ASSIGNMENT.
Could every line of the listing be output exactly, with the pictures skipped?

DATASET EXCERPT Start Marker

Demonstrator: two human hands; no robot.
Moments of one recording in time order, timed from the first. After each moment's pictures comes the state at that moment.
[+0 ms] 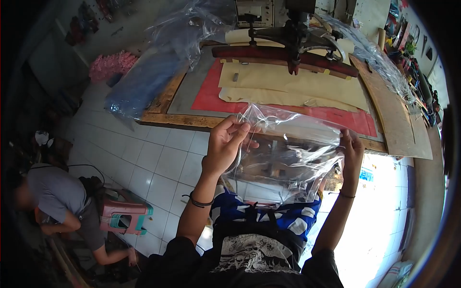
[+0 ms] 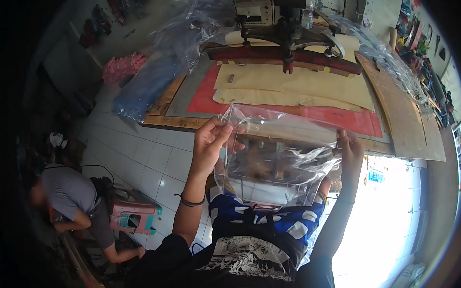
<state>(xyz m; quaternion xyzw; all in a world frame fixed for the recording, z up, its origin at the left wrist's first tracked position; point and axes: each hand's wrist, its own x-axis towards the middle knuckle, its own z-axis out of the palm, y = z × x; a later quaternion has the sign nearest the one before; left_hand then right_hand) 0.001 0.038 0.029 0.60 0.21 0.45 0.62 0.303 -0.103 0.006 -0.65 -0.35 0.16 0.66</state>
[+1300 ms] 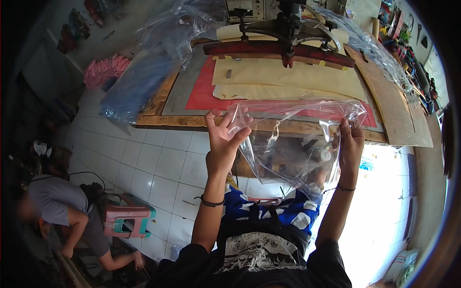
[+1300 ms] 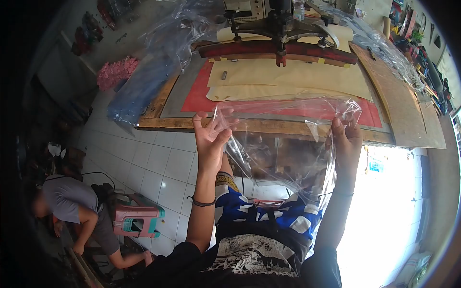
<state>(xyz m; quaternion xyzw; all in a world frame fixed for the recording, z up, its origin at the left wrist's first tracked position) 0.018 0.044 -0.001 0.53 0.15 0.55 0.62 0.284 -0.096 0.020 -0.51 -0.36 0.24 0.74</state>
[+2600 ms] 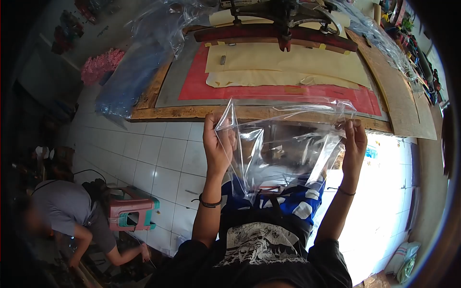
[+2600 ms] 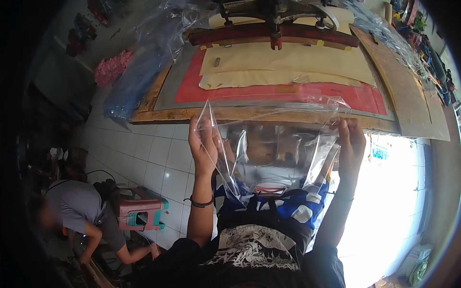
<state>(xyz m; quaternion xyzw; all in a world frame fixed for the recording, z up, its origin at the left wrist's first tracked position) 0.008 0.024 -0.022 0.52 0.28 0.55 0.59 0.283 -0.120 -0.002 -0.62 -0.38 0.16 0.67</state>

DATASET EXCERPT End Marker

RESPONSE.
Demonstrator: two human hands; no robot.
Moments of one recording in time order, timed from the first. After each moment's pictures comes the state at that moment.
[+0 ms] 
[+0 ms] 
<state>(xyz m; quaternion xyzw; all in a world frame fixed for the recording, z up, its origin at the left wrist's first tracked position; point and axes: each hand's wrist, its own x-axis towards the middle knuckle, its own z-axis out of the palm, y = z × x; a later quaternion has the sign nearest the one before; left_hand then right_hand) 0.001 0.038 0.029 0.60 0.21 0.45 0.62 0.303 -0.103 0.006 -0.65 -0.35 0.16 0.66</state>
[+1300 ms] 
[+1300 ms] 
<state>(xyz m; quaternion xyzw; all in a world frame fixed for the recording, z up, its origin at the left wrist's first tracked position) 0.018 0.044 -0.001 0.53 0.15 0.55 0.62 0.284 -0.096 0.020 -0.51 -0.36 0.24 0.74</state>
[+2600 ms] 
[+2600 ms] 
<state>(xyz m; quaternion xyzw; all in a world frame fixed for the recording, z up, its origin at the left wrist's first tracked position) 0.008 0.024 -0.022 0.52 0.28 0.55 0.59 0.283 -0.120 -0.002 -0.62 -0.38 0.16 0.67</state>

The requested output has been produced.